Real danger of far-right terrorism

Posted on Thursday, October 15, 2009 in anti-Nazism

Nick Griffin

Nick Griffin

Johann Hari has a piece in today’s Independent warning of a real danger of right-right extremists planting bombs.

The campaign I am talking about is not being planned by jihadis or fringe Irish nationalists but by white “neo-Nazis” who want to murder Asians, black people, Jews and gays in the bizarre belief it will trigger a “race war”.

They have struck before. Exactly a decade ago, a 22-year-old member of the British National Party called David Copeland planted bombs in Brixton, Brick Lane (where I live), and a gay pub in Old Compton Street. He managed to lodge a nail deep in a baby’s skull, and to murder a pregnant woman, her gay best friend, and his partner. He bragged: “My aim was political. It was to cause a racial war in this country. There’d be a backlash from the ethnic minorities, then all the white people would go out and vote BNP.”

Hari says that the police have made a number of arrests recently but this have received virtually no media attention. Bombing methods and encouragement circulate on far-right websites.

What has received attention, of course, is jihardist plots. But those who have taken this attention as a reason to blame all Muslims for the actions of a tiny minority are reluctant to apply the same arguments to themselves.

If Martin Amis was consistent, he should now declare: “The white community will have to suffer until it gets its house in order. What sort of suffering? Not letting them travel. Deportation. Strip-searching people who look like they’re from Hampshire or from Surrey … Discriminatory stuff, until it hurts the whole community and they start getting tough with their children.”

Saying that the BNP should be allowed into forums like BBC Question Time – so “sunlight” can be shone in their face – he suggests that people like Nick Griffin should be forensically challenged over far-right violence because it tolerates it within its ranks.

He claims he is “strongly” opposed to these freelance attacks – yet he has kept violent attackers in his senior team.

His chief lieutenant for years was a man called Tony Lecomber, who was jailed for three years in the 1980s for plotting to blow up the offices of a left-wing political party. After he was released, he and a gang then beat a Jewish teacher unconscious. When he was freed after another three years inside, he was swiftly promoted through the BNP ranks. He was only ditched after he approached a Liverpool hitman to discuss how they could “take out” a cabinet minister.

One of the leading figures in the BNP’s online operation, Lambertus Nieuwhof, tried to blow up a mixed-race school in South Africa in 1992. The BNP is happy to have him nonetheless. Nieuwhof says: “Everybody should be allowed to make a mistake.”

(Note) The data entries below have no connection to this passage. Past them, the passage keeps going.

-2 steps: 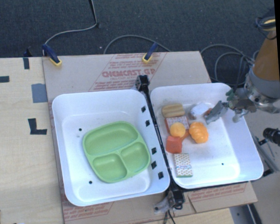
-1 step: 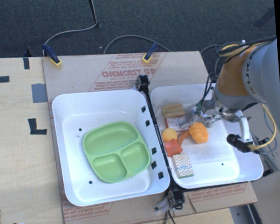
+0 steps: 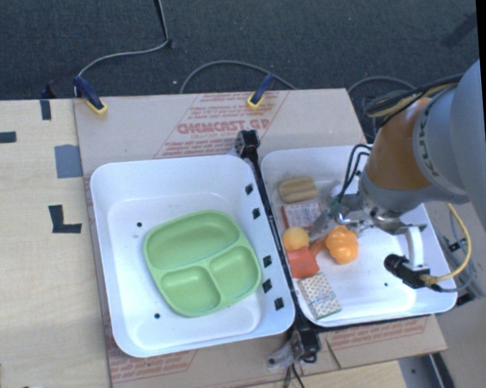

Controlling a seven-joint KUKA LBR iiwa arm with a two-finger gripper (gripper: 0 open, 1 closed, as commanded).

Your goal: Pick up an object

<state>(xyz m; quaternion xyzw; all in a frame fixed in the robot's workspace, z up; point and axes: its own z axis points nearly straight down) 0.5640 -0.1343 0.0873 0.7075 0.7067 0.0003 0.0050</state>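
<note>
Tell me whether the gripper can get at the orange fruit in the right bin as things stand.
Probably yes. The gripper sits low in the right bin, just above the orange fruit, whose top is uncovered. The yellow ball and red block lie close on its left and could get nudged.

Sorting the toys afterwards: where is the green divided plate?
The green divided plate lies in the left bin, apart from the toys in the right bin.

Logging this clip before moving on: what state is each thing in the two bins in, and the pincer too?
Green divided plate: flat in the left bin, nothing on it.
Tan block: lying in the right bin, untouched.
Yellow ball: resting by the red block.
Orange fruit: on the bin floor, just below the pincer.
Patterned packet: flat near the front wall.
Pincer: low over the objects; grip unclear.
</note>
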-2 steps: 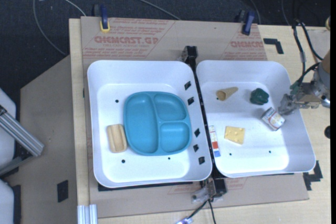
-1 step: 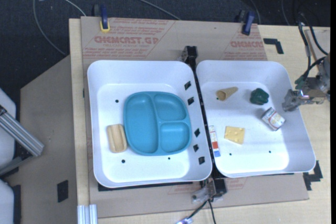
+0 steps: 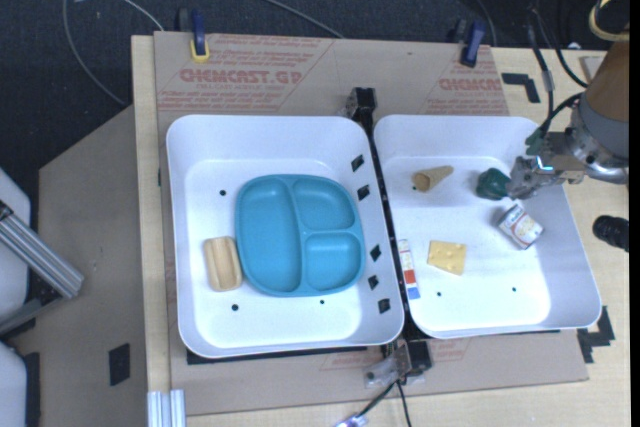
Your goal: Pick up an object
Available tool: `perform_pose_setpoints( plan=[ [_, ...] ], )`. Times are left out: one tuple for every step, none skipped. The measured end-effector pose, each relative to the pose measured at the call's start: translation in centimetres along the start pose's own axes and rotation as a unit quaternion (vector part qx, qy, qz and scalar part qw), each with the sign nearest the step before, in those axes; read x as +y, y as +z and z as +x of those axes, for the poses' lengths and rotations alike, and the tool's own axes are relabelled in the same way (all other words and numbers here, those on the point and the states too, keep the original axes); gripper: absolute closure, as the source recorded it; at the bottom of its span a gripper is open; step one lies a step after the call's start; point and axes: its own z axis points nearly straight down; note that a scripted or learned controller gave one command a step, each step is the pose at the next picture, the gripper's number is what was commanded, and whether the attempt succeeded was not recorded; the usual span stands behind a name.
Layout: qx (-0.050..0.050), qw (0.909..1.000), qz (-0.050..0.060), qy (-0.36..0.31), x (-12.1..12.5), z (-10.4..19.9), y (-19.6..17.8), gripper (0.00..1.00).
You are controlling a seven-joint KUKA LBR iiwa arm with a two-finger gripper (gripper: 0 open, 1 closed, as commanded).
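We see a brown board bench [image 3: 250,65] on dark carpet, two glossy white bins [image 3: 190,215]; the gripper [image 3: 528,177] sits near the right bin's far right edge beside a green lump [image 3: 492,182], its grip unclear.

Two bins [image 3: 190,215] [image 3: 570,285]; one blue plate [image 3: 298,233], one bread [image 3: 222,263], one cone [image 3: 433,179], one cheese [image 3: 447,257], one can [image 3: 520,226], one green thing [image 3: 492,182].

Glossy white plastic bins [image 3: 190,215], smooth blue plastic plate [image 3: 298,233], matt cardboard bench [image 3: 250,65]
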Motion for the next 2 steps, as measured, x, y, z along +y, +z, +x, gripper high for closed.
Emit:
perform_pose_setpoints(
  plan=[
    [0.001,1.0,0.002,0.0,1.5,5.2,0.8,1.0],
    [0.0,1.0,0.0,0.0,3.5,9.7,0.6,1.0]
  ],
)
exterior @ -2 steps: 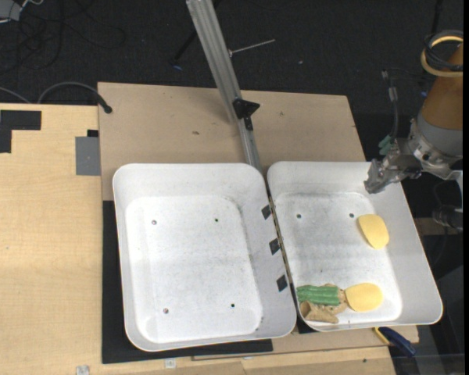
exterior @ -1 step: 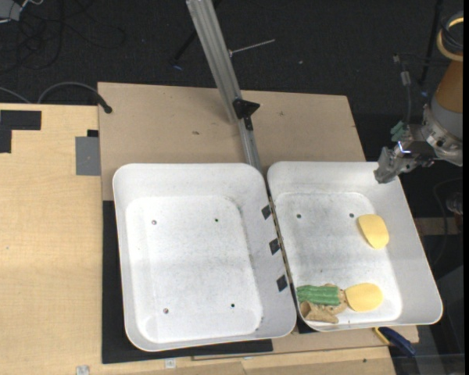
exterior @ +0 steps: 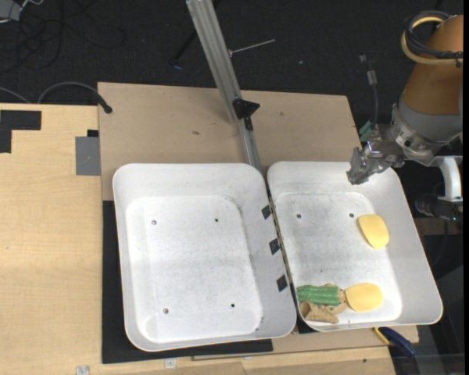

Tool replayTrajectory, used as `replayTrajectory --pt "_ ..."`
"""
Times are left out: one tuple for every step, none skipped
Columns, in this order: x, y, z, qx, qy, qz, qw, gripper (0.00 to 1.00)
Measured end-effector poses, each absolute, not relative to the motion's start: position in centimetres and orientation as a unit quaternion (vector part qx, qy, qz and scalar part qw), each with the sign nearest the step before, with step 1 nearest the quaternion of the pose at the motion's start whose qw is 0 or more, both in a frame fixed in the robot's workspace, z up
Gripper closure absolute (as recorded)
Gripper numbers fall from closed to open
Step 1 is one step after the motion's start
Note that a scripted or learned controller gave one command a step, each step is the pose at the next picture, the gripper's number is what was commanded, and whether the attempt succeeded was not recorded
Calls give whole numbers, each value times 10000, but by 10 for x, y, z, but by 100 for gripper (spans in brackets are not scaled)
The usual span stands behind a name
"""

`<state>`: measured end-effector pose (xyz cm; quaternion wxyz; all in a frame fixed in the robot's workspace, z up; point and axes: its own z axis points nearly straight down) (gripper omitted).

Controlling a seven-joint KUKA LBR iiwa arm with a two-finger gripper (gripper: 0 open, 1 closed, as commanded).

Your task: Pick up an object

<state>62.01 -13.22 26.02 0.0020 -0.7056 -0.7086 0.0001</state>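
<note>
In the right bin [exterior: 328, 186] lie a yellow rounded piece [exterior: 373, 230] near the right wall, a second yellow piece [exterior: 363, 296] at the front, a green bumpy object [exterior: 319, 294] beside it, and a tan object [exterior: 322, 312] at the front rim. My gripper [exterior: 361, 168] hangs over the bin's far right corner, above and behind the upper yellow piece, apart from every object. Nothing shows between its fingers.
The left bin [exterior: 187, 256] stands beside the right one, joined by black clips [exterior: 273, 244]. A slanted aluminium rail [exterior: 223, 73] rises behind the bins. The grey and orange arm [exterior: 430, 92] reaches in from the right. Light wooden bench surface [exterior: 39, 233] lies left.
</note>
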Motion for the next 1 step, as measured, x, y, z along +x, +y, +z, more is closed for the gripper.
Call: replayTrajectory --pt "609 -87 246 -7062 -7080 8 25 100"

The BNP is not directly organising violence, but it has tolerated violent madmen in its midst, and its arguments have encouraged violence. Griffin has demanded “rights for whites with well-directed boots and fists”. He reacted to the Soho nail-bomb by one of his own party’s members by attacking the victims, saying they were “flaunting their perversion in front of the world’s journalists, [and had] showed just why so many ordinary people find these creatures disgusting”.

Let Griffin speak his filth to the nation, and sweat under David Dimbleby’s forensic questioning. He will only discredit himself.

Calling for far more attention on this very real threat, Hari says “the next person to bomb Britain might not look like Mohammed Sidiq Khan – he might look like me.”